**THE TASK**:
The full listing, returned exactly and free of pictures, is the expected answer.

Top of DATA EXTRACT

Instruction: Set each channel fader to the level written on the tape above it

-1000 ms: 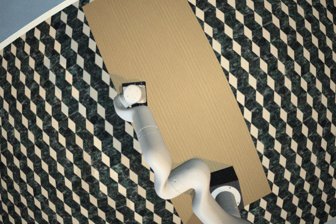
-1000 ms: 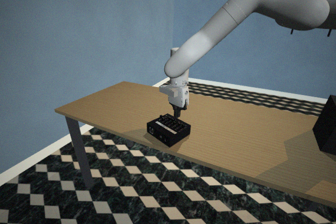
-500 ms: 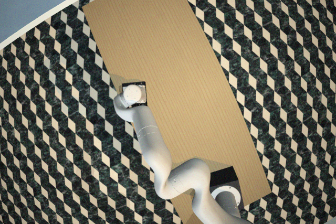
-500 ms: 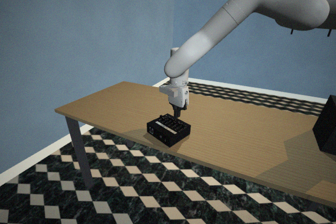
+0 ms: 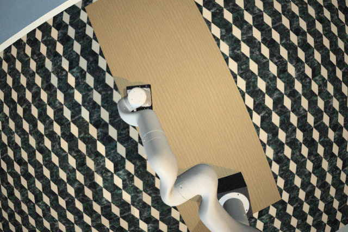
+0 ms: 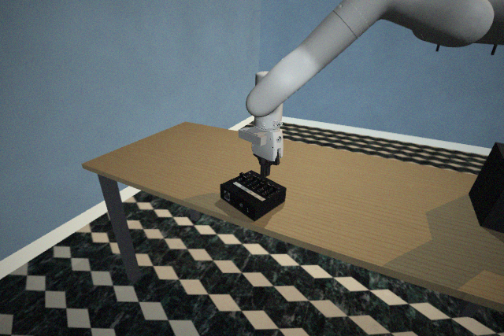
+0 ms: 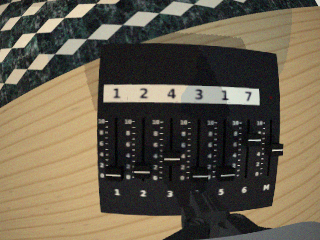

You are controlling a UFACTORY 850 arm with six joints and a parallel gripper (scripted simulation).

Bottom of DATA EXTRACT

**YOUR SOLUTION**:
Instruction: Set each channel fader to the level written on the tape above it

-1000 ms: 
-1000 ms: 
-500 ms: 
-500 ms: 
+0 ms: 
+0 ms: 
+0 ms: 

You are controlling a UFACTORY 850 arm with six joints and a parallel gripper (scripted simulation).

This exercise requires no further answer.